Using predefined thresholds prioritising 85% specificity (favoring few false positives at the cost of missing some true cases), researchers identified distinct at-risk groups. Participants exceeding the biomarker threshold values showed significantly poorer cognitive and functional performance across most domains. A dual-threshold approach combining p-tau217 with episodic memory performance, flagging individuals who scored abnormally on both tests, further refined stratification, identifying a high-risk group comprising 9% of participants with marked impairment and a low-risk group with consistently better performance across measures.

Notably, researchers found minimal overlap between the two biomarkers, with only 6% of participants testing positive for both. GFAP positivity was strongly linked to heart disease (odds ratio 4.14, 95% CI 1.31–13.10), indicating GFAP-positive individuals had roughly four times higher odds of reporting a cardiac history, pointing to a potential association with vascular-related cognitive impairment, while p-tau217 showed no such relationship.

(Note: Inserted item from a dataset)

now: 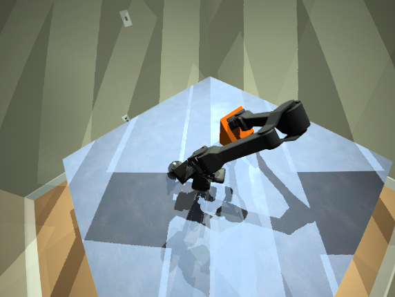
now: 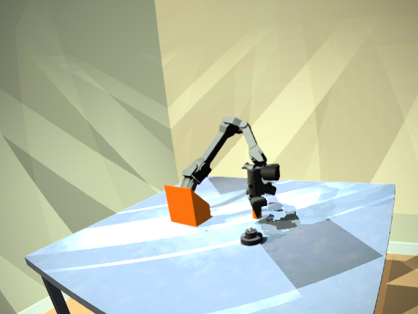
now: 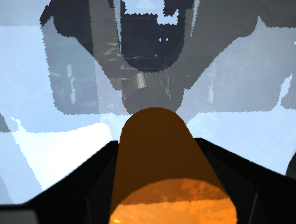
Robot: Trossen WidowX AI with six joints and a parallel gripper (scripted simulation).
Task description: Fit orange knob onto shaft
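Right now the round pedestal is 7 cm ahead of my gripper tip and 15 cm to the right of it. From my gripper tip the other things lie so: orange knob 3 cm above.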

The team also found strong agreement between capillary and venous biomarker measurements (r = 0.71–0.79 across diagnostic subgroups, including cognitively healthy and dementia participants), supporting the validity of the home-based method. Eighty percent of participants completed the test independently, and nearly all (96%) indicated they would be willing to use it as part of routine healthcare, though stated willingness does not necessarily translate to successful independent use, as the 20% requiring assistance demonstrates.

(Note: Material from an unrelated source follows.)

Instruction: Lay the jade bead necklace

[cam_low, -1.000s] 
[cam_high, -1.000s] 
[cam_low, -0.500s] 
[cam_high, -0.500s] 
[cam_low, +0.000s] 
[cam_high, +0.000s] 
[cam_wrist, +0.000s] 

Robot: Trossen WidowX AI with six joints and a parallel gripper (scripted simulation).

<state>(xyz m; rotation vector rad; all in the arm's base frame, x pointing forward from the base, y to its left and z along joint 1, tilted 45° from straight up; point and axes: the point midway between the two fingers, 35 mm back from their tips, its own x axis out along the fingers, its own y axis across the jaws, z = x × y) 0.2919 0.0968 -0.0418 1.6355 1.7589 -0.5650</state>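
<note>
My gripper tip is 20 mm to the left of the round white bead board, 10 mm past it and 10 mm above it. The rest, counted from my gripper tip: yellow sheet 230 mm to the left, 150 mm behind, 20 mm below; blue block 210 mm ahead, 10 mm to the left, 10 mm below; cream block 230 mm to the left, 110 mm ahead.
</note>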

At-Home Alzheimer’s Triage Implications

The findings support capillary p-tau217, particularly when combined with computerized cognitive testing, as a scalable, remote triage tool for identifying individuals at the highest risk of AD-related impairment, while GFAP may provide additional insight into vascular-related cognitive decline.

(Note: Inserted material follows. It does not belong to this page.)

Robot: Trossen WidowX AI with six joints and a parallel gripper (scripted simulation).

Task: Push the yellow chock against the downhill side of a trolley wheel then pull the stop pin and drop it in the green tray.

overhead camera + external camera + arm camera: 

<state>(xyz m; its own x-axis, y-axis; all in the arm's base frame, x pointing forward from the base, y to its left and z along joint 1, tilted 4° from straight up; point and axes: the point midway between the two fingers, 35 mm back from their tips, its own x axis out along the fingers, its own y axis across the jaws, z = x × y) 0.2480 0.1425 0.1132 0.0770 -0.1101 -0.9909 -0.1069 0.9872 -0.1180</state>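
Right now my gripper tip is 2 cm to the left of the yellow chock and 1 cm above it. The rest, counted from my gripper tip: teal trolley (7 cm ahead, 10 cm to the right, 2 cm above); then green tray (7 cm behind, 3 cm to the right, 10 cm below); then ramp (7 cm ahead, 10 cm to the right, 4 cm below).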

The study showed strong agreement between capillary and venous biomarkers and validated the use of self-collected home samples, reinforcing the feasibility of this approach outside clinical settings. High patient acceptability further supports real-world implementation. Rather than diagnosing disease, this approach could enable earlier risk stratification and improve clinical pathways. It may also streamline clinical trial recruitment, where screen failure rates in preclinical AD trials currently reach as high as 90%.

Future studies should validate findings in independent and more diverse cohorts, benchmark against amyloid and tau PET imaging, assess longitudinal predictive value, and refine self-testing instructions (since 20% of participants required assistance) to integrate this strategy into primary care and research settings.

Readers should also note that commercial immunoassay platforms were used in this work, and funding and competing-interest disclosures should be reviewed in the original publication.